What to produce
Please repeat the entries word for word and keep the images out.

The input
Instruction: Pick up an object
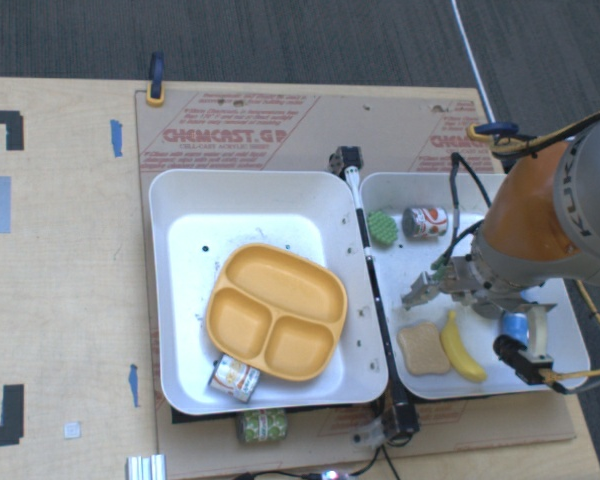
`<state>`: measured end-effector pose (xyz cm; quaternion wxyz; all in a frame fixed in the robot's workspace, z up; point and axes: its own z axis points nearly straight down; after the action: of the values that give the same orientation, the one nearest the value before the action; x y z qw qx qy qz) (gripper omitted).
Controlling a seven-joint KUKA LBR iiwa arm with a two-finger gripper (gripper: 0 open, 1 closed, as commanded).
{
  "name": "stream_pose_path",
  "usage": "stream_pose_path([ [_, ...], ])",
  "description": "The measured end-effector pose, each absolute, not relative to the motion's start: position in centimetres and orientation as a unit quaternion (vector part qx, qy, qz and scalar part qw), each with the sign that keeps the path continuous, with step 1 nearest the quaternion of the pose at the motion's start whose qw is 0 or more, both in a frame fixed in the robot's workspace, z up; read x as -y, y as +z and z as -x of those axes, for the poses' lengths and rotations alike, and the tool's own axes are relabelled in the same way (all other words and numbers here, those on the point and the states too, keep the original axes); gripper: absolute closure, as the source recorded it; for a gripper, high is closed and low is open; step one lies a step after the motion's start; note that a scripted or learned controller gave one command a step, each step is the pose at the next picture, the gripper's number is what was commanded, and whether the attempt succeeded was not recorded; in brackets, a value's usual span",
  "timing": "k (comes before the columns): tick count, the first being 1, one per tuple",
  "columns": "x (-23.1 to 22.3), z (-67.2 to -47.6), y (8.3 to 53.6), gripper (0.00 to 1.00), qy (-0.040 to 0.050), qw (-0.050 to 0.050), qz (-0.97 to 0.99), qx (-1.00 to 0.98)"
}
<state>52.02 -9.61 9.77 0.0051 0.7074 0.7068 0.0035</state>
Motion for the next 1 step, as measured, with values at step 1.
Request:
stream_pose_path([
  [1,11.27,-48.12,8.63,0.0,0.0018,0.002,-0.707,-0.707],
])
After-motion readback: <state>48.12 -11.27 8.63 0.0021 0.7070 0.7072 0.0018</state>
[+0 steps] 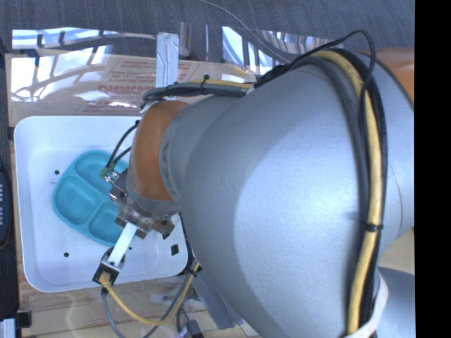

Answer section
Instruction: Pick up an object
`<state>`: measured end-effector pose (xyz cm; quaternion wxyz; all in a frame fixed in the robot's workspace, z up; point and axes: its own z axis points nearly straight down; after the action: of the values that give the same orientation, the one nearest the value before the action; x y z qw qx qy qz) (gripper omitted).
Controlling a seven-joint KUKA LBR iiwa arm with a two-finger gripper (gripper: 0 open, 1 closed, as commanded).
{
  "name": "stream_pose_path",
  "usage": "stream_pose_path([ [_, ...], ])",
  "description": "The measured end-effector pose, each absolute, not relative to the motion's start: position in centimetres and orientation as a unit quaternion (vector part qx, qy, qz and scalar part qw), each with the sign that keeps the path continuous, with step 1 nearest the quaternion of the pose at the motion's start whose qw is 0 or more, both in a frame fixed in the robot's workspace, z up; read x as -y, y as +z and z as -x of those axes, for the poses' lengths and rotations alike, and the tool's own axes are relabelled in the same way (all other words and numbers here, those on the point and the states too, keep the original axes); gripper: absolute closure, as the source recorded it; for a gripper, high is closed and low is open; step one lies a step after the motion's start; note that a scripted or learned controller gave one command a step, each step is the pose at the next picture, the gripper's number is what was commanded, and whether the attempt succeeded was not recorded; in brackets, a value's usual span",
  "timing": "k (comes before the columns): tick count, the first being 1, one per tuple",
  "columns": "x (-23.1 to 22.3), z (-67.2 to -47.6), y (8.3 to 53.6), gripper (0.00 to 1.00), qy (-0.040 to 0.050), qw (-0.050 to 0.050), qz (-0.97 to 0.99), qx (-1.00 to 0.98)"
}
<state>52.02 -9.61 9.77 0.0051 0.7074 0.7068 0.0035</state>
Motion for the next 1 step, as measured, with values at step 1.
Request:
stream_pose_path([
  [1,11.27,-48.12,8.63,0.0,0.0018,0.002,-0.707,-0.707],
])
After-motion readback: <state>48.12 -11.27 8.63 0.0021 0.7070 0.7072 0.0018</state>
[+0 steps] 

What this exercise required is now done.